Work to be completed: Below are the records. List every line holding the word "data".

Extracted records:
=-=-=-=-=

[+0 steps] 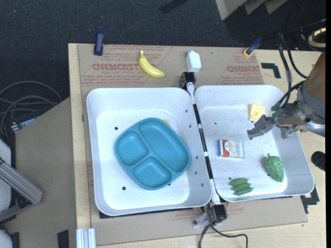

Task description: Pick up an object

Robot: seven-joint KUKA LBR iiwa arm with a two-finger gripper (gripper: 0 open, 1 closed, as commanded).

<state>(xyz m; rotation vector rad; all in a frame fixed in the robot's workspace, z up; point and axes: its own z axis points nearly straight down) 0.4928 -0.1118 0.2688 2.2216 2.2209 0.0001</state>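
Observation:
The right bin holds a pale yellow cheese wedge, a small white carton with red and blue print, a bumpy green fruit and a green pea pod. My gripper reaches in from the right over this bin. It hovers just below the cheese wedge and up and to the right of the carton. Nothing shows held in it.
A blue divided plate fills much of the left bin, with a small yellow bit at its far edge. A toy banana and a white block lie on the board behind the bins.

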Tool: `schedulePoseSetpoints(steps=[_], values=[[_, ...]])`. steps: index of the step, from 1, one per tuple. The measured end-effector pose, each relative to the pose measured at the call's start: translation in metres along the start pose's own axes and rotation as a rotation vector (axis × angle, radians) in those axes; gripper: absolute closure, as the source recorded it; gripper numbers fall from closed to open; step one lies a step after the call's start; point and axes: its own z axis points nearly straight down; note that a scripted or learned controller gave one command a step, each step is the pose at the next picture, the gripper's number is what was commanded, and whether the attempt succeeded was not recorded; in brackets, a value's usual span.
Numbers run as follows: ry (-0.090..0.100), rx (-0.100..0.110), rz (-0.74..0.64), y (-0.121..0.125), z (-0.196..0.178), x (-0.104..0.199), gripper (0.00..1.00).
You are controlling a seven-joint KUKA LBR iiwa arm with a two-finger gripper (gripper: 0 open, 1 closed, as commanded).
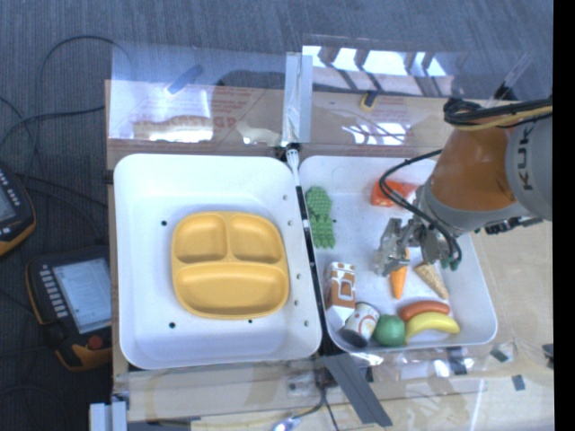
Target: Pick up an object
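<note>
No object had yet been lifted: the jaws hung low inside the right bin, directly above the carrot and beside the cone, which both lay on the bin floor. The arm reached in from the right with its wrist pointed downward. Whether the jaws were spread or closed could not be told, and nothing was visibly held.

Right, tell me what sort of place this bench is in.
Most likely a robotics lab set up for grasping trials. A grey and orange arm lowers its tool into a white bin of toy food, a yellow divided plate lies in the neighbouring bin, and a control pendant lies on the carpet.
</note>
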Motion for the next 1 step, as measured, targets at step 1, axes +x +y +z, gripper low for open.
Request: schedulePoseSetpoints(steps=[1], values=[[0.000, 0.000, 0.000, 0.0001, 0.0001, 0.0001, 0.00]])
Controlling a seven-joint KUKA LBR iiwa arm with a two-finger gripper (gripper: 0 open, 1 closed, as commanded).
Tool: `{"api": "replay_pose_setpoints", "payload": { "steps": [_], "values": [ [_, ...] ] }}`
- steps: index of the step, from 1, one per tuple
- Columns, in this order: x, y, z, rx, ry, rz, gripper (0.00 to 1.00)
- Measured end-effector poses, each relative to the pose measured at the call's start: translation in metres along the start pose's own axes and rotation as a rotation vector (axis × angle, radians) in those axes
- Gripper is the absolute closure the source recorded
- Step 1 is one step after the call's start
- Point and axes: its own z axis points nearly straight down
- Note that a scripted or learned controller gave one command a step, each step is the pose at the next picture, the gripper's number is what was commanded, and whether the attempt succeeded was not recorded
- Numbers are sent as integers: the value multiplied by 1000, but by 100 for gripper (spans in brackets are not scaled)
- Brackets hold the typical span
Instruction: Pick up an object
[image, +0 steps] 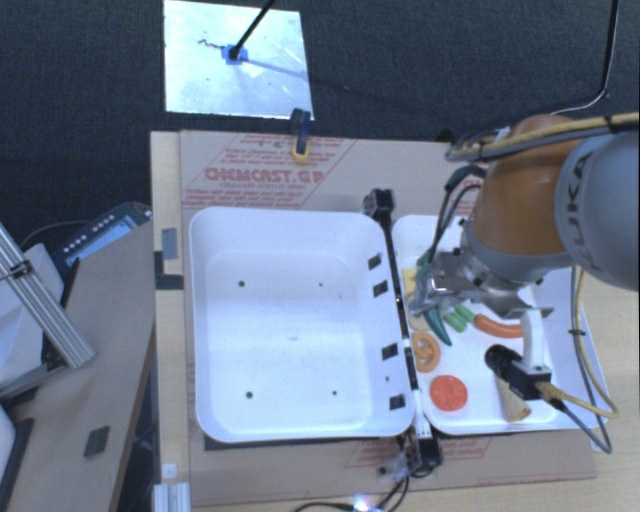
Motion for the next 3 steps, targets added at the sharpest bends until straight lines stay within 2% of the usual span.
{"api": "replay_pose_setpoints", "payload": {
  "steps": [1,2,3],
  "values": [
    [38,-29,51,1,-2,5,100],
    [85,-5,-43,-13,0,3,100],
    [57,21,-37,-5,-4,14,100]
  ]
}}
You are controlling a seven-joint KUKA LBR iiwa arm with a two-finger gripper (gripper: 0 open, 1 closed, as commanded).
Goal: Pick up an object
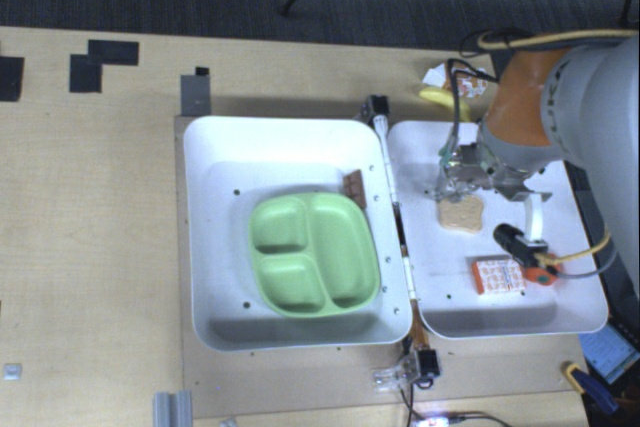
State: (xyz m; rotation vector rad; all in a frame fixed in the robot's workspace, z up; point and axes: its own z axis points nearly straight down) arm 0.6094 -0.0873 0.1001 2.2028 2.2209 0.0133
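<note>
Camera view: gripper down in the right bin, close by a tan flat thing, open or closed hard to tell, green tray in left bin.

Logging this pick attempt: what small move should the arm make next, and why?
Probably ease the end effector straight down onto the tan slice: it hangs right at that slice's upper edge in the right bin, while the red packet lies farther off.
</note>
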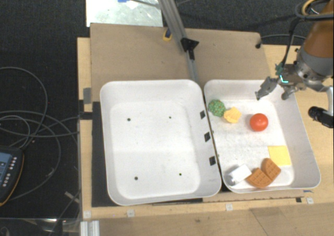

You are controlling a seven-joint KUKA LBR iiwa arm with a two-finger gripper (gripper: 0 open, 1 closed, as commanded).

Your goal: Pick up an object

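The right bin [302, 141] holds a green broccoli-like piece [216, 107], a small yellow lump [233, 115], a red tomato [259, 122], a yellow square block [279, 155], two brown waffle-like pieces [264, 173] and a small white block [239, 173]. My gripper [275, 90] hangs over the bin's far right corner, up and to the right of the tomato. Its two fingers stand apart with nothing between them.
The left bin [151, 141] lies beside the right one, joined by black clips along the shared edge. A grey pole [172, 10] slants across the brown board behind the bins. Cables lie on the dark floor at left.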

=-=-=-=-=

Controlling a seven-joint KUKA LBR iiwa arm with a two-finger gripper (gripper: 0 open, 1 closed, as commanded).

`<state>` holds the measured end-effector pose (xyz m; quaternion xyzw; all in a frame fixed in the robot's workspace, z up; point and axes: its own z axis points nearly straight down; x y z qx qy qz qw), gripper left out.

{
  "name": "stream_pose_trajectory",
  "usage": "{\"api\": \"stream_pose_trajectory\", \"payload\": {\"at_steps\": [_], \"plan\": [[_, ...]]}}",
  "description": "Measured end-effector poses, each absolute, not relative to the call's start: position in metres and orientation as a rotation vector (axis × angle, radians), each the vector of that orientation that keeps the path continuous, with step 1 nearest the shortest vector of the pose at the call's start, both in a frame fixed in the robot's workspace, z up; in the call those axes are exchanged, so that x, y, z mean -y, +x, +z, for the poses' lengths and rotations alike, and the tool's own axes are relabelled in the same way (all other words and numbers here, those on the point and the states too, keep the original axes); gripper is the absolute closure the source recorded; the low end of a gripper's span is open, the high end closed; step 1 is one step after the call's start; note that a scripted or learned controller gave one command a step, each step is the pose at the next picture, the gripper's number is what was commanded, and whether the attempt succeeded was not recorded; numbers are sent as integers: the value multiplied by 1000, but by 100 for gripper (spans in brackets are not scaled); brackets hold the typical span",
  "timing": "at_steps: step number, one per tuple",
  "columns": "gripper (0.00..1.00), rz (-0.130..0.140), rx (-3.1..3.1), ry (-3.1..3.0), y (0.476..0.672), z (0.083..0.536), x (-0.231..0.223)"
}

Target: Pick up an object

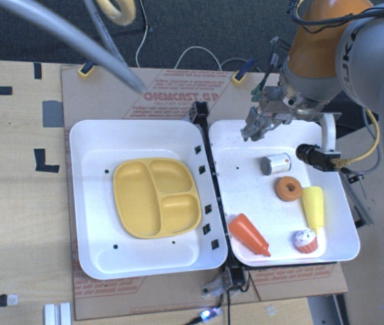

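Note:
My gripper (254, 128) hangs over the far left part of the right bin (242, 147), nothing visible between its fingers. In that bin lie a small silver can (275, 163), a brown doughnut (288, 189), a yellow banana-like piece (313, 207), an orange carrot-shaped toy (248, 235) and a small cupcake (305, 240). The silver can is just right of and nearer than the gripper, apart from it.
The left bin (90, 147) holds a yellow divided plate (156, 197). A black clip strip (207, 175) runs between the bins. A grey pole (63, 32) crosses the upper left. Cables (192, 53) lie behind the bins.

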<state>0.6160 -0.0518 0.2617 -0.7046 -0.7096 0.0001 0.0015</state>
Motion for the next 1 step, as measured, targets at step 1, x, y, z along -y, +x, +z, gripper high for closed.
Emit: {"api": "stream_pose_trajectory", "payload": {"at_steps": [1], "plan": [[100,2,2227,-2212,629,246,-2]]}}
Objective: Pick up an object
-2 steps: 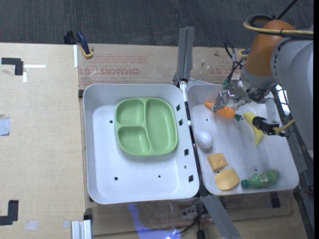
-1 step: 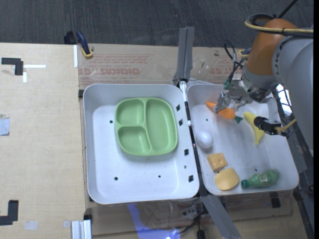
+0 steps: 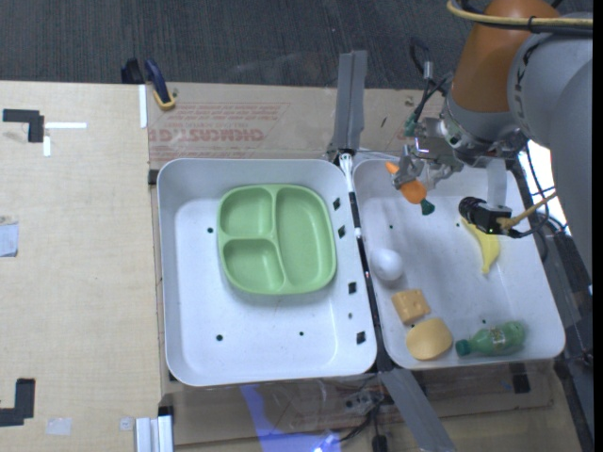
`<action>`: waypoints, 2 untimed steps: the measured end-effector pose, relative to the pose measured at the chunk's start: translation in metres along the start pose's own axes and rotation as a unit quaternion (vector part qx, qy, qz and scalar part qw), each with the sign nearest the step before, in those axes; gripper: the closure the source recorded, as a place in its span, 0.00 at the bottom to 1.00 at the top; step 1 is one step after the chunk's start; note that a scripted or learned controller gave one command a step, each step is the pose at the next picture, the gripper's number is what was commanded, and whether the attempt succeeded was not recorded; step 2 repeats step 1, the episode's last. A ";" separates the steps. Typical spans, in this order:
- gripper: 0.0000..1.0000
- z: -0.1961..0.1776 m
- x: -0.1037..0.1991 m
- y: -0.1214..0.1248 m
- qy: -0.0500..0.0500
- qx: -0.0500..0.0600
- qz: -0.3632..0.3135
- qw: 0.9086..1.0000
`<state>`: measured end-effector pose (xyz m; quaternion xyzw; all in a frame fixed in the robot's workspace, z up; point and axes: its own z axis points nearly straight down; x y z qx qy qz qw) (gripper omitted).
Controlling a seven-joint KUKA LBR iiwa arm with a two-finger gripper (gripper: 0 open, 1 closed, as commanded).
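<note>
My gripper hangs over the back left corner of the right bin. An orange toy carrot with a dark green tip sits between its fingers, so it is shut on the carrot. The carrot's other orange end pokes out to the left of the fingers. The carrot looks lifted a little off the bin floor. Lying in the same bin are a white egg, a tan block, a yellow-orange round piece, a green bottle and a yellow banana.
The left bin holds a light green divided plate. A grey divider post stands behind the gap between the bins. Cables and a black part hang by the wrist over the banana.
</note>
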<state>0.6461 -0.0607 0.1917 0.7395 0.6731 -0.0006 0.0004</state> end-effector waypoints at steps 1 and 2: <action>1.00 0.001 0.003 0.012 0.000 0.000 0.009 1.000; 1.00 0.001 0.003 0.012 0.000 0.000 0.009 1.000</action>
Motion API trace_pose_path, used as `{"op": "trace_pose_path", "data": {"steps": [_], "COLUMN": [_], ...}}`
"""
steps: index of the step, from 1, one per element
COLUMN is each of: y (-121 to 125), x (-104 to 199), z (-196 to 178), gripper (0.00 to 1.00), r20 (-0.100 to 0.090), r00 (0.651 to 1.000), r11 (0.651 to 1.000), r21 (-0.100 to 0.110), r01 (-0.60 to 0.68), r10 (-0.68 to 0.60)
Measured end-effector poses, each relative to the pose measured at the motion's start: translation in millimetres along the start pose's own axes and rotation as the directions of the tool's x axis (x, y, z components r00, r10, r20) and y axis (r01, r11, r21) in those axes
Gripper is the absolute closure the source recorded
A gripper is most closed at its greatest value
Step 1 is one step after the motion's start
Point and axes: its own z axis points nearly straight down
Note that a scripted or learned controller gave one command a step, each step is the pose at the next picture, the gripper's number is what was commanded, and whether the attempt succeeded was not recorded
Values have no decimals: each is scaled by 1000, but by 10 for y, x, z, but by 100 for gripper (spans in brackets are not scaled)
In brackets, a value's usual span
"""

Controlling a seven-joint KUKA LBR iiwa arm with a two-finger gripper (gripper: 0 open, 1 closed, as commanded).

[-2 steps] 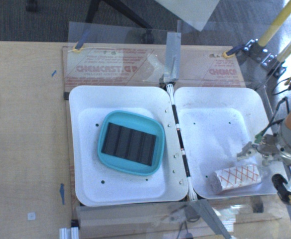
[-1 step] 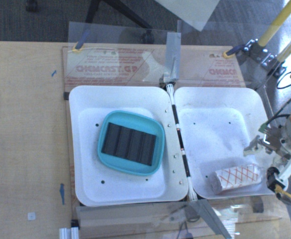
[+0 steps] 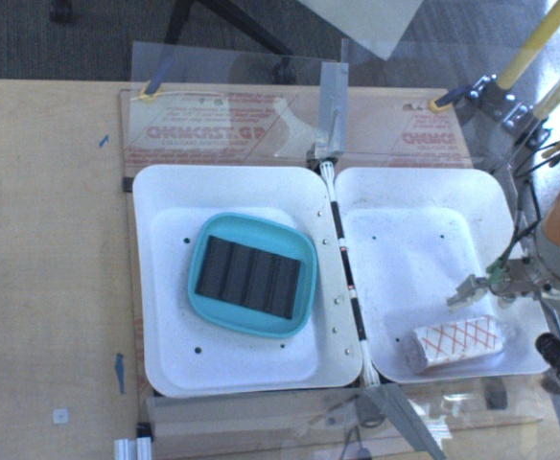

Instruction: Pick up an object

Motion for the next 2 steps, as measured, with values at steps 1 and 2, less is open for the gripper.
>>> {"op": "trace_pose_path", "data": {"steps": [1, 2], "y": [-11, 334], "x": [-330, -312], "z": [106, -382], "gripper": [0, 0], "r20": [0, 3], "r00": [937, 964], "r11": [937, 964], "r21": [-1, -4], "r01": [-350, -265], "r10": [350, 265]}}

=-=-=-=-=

Reply to the exercise:
Motion API trace_pose_path, used as `{"op": "trace_pose_path", "data": {"steps": [_], "COLUMN": [_], ...}}`
>>> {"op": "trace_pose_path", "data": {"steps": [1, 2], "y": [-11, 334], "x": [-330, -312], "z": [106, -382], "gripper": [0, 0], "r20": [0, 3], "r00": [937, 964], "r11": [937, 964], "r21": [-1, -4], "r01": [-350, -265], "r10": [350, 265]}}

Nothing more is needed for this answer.